Un manque d’agilité et une aversion au risque rallongent ainsi parfois les temps de mise en marché et le passage au cap industriel. Malgré un intérêt réciproque évident, le passage au mode industriel reste encore compliqué dans un sens comme dans l’autre.

D’un côté les Fintechs cherchent un Time-to-Market le plus rapide possible avec les clients de banques, se heurtent parfois au temps demandé par ces acteurs pour lancer de tels partenariats. De l’autre côté, les banques, averses au risque, hésitent encore énormément à se lancer dans un partenariat avec certaines Fintechs n’offrant pas assez de garanties à moyen et long terme.

On a encore du mal à passer l’étape du POC (Preuve de concept) dans les banques. Farida Poulain

Les intervenants ont tous regretté la difficulté à passer du POC à la phase industrielle. On remarque du côté bancaire une vision très pragmatique du projet : combien cela va-t-il rapporter et quand ?
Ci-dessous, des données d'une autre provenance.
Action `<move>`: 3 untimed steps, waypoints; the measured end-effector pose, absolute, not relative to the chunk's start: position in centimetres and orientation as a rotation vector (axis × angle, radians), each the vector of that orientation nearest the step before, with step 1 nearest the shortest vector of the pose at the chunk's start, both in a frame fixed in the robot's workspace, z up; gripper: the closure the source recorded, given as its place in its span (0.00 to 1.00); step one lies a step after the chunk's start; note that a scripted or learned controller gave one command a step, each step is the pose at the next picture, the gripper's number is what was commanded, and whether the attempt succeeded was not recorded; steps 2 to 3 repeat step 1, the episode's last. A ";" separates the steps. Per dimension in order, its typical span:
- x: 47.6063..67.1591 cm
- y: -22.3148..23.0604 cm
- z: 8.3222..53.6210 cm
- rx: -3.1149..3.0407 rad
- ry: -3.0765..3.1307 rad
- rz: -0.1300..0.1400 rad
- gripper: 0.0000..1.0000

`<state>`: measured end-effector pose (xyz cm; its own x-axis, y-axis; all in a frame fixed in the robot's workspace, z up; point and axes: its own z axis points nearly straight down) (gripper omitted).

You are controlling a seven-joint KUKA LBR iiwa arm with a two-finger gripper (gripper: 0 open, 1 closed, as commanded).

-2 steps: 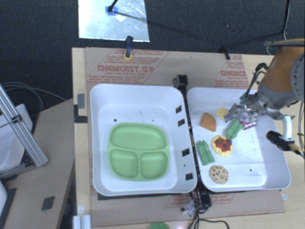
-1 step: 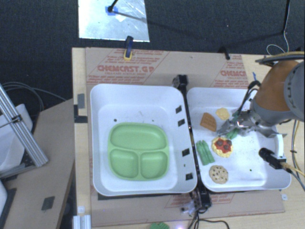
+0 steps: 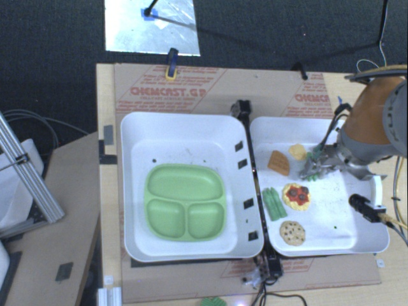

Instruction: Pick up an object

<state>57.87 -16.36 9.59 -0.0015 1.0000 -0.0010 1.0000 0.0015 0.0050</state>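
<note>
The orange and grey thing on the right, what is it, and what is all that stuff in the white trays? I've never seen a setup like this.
That is a robot arm, seen from a camera fixed above the bench and looking down at a slant. At the arm's tip is a gripper, a two-finger claw for picking things up. It is lowered into the right bin, close to some toy food. I cannot tell from here whether its fingers are open or closed, or whether it has hold of anything.

The right bin holds a brown bread-like piece, a small yellow piece, a little pizza, green beans and a cookie. The left bin holds a green divided plate with three compartments.
</note>
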 end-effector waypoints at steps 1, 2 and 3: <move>55.8 -10.0 20.0 2.207 2.228 0.011 1.00; 55.8 -10.0 20.0 2.207 2.228 0.011 1.00; 55.8 -10.0 20.0 2.207 2.228 0.011 1.00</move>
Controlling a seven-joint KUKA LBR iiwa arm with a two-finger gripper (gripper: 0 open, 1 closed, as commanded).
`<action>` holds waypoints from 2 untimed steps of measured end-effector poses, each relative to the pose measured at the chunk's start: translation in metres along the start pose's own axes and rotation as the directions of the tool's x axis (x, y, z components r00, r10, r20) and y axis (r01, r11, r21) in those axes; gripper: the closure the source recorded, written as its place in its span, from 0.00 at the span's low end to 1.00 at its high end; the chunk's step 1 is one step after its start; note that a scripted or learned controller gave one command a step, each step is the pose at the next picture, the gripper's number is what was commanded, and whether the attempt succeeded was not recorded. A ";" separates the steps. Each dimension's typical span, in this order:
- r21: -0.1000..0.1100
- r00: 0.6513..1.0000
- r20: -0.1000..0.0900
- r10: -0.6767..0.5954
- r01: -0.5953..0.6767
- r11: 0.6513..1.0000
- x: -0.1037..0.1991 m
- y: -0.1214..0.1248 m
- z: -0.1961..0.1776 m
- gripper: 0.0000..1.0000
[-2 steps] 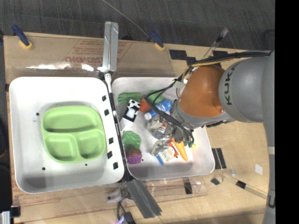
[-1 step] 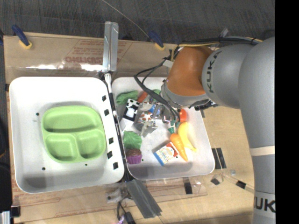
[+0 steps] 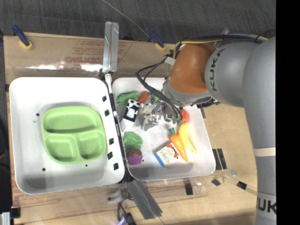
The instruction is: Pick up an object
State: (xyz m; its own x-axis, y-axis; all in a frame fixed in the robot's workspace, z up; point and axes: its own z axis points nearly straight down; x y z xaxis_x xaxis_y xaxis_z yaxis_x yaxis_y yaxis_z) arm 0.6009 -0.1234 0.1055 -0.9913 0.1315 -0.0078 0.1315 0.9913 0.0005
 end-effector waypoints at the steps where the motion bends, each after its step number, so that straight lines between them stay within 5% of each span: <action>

Nous faisons moins de POCs, pour privilégier plus d’engagement avec des partenariats plus structurels et une volonté d’aboutir à une solution industrielle dès le départ. Julien Rialan

 

Accélérer la coopération Banques / Fintech

 

Certaines banques cherchent aujourd’hui à lever les freins relevés. Par exemple, BPCE donne un poids décisionnel important au chef de produit pour le choix d’une Fintech avec laquelle nouer un partenariat.

De façon similaire, les incubateurs comme Le Swave de Paris & Co ont pour objectif de réunir l’ensemble des décisionnaires (Fintechs et banques) autour d’une table pour raccourcir les cycles de validation et d’aller/retour entres ces différents acteurs.

D’autres adoptent des stratégies plus spécifiques à leurs particularités. Le groupe BPCE par exemple, par sa segmentation territoriale importante, est également positionné sur des POCs régionaux, qui sont étendus à l’ensemble du territoire en cas de succès.

 

Le bon POC est peut-être celui qui se fait sans le banquier, car c’est celui qui le fait réagir. Clément Coeurdeuil

Faire réagir les banques, leur faire intégrer le risque est nécessaire pour les inciter à agir rapidement.

 « Quand nous initions un POC avec une banque, nous sommes force de proposition pour être acteur de la réussite de celui-ci, et pas juste en position de rédiger un cahier des charges. Le fait d’imposer une vision concernant le POC permet également de demander un Go/No-Go rapidement pour être fixé. » David Dumont

Finalement, certaines Fintechs s’allient et nouent des partenariats entre elles pour augmenter les garanties vis-à-vis des banques. Cela permet d’agréger des offres de services complémentaires et de proposer une solution plus complète.

Ces partenariats entre banques et jeunes pousses de la finance permettent in fine de faire bouger les lignes d’un système bancaire figé. Ils répondent également aux nouvelles attentes du client qui, rappelons-le, en reste le premier bénéficiaire.